** TASK PROMPT **
All of the data must be output exactly, with every picture left out.

** DATA SECTION **
——————
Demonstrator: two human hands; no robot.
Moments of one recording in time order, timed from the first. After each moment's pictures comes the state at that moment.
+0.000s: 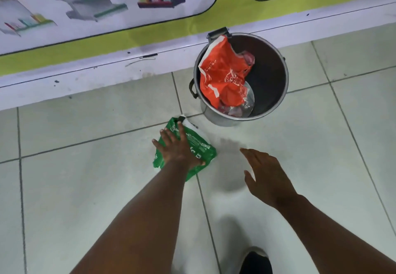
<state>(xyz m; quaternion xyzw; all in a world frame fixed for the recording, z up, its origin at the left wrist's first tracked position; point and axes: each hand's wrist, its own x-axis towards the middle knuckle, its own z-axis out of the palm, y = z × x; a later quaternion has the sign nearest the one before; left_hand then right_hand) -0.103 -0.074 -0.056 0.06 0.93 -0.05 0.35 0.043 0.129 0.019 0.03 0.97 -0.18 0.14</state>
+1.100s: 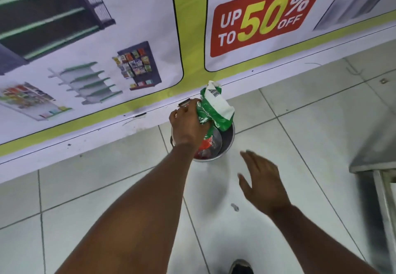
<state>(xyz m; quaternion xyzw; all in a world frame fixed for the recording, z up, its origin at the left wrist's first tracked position) -0.192 0.068 0.190 0.18 0.94 0.29 0.01 0.031 0.183 0.195 0.15 0.97 -0.17 0.00</state>
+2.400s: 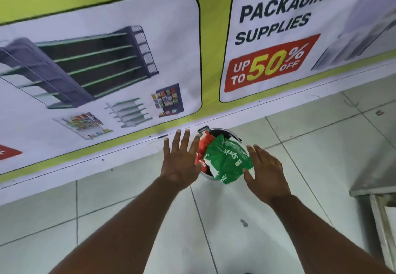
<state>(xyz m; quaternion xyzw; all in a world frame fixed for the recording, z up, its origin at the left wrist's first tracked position) -0.166 -0.045 0.327 0.33 0.94 -0.01 0.09 -0.027 0.166 0.310 0.19 0.97 -0.15 0.03</state>
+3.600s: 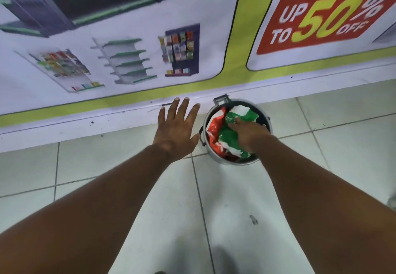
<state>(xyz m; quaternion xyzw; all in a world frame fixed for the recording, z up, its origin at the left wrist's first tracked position) -0.221 -0.080 0.185 0.29 0.95 0.02 0.09 -0.183 0.154 0.142 0.06 0.93 -0.03 0.36</state>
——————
** EXPECTED OUTPUT **
Demonstrator: two human hands; no robot.
Moments of one recording in time order, timed from the first. After each moment's pictures comes the state at that moment.
+0.000s: 
<state>(xyz m; quaternion xyzw; all in a world frame fixed for the recording, z up, its origin at the left wrist's first tracked position; point and axes: each hand's wrist, its own x-axis towards the middle knuckle, its own z-axis out of the palm, y = z × x; a later quaternion has the sign nearest the one before; left_hand then right_hand) -0.103 -0.074 -0.056 0.06 0.93 -0.05 0.35 0.043 0.129 0.019 0.03 0.97 -0.18 0.14</state>
+1.100s: 
<state>(xyz m; quaternion xyzw; all in a world frame fixed for the recording, z up, its origin at the left wrist's first tracked position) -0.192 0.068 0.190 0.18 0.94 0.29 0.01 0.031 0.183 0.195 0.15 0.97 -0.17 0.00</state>
+2.400s: 
<state>(xyz m; quaternion xyzw; all in a world frame fixed for the recording, z up, its origin at the left wrist's first tracked position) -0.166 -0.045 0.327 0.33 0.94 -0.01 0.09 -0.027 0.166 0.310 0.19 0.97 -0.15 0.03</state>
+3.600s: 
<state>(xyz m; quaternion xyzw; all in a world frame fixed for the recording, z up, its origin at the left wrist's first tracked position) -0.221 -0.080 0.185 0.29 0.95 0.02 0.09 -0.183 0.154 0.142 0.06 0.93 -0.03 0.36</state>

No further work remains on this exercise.